L’Encyclopédie de l’Univers Viking
HRAUN
Hraun est un terme vieux-norrois désignant un terrain rocailleux, une étendue sauvage ou, plus particulièrement dans l’usage islandais, un champ de lave.
L’entrée repose sur des attestations historiques, lexicales ou documentaires solides, à replacer dans leur contexte.
Comprendre le terme
Le mot est attesté dans la langue et la poésie norroises comme un nom commun lié aux paysages pierreux et dénudés. Il apparaît également dans des noms de lieux. Les sources ne permettent pas d’en faire une entité mythologique ou divine autonome.
Contexte historique
Employé durant l’Âge viking et le Moyen Âge nordique, hraun pouvait qualifier un espace naturel difficile, stérile ou couvert de roches. Dans la toponymie nordique, notamment islandaise, le terme a conservé une forte présence.
Usage et fonction
Nom commun de géographie et élément toponymique. Dans la poésie, il peut contribuer à évoquer un paysage sauvage ou accidenté ; aucune fonction cultuelle particulière n’est suffisamment attestée.
Ce que l’on sait
Le mot désigne une étendue rocailleuse, un lieu sauvage ou un champ de lave. Il est également attesté dans la toponymie nordique, notamment islandaise. Dans certains emplois poétiques, il peut être appliqué à un géant, mais cette valeur relève du langage figuré ou contextuel plutôt que d’un personnage clairement individualisé.
Ce qui est débattu
La reconstruction précise de son étymologie reste discutée.

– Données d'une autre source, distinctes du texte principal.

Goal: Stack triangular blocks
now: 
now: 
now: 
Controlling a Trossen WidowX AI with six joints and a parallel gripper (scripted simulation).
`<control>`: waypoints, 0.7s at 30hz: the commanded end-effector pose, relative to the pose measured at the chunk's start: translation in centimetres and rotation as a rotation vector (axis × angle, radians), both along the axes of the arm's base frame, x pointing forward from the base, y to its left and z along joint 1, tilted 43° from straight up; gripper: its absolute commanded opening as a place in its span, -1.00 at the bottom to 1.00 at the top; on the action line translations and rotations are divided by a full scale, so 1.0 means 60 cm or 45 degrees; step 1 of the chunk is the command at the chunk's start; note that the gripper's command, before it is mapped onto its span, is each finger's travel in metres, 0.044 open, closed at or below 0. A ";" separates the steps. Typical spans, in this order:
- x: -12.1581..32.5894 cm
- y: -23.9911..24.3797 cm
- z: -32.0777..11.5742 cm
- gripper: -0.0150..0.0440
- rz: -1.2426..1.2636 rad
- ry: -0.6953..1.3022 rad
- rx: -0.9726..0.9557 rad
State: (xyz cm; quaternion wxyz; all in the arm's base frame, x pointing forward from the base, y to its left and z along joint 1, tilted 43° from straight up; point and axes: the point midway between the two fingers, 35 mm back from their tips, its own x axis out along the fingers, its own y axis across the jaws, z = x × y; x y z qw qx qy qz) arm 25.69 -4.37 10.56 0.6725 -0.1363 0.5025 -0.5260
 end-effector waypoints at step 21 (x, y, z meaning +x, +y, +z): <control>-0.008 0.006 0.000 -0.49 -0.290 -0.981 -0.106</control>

Certaines lectures lexicographiques ont proposé de le rattacher à une famille de mots exprimant la chute, l’éboulement ou la rudesse du terrain, sans que cette analyse établisse une signification religieuse.
Idées reçues et confusions fréquentes
Hraun ne doit pas être automatiquement compris comme le nom d’une figure de la mythologie nordique. Son association avec la mythologie repose surtout sur son classement thématique ou sur son emploi dans un langage poétique, non sur l’attestation d’un personnage autonome.
À retenir
Terme de paysage avant tout, hraun désigne un terrain rocheux ou sauvage et, en islandais, une coulée ou un champ de lave. Ses usages poétiques peuvent être imagés, mais ne suffisent pas à en faire une figure mythologique indépendante.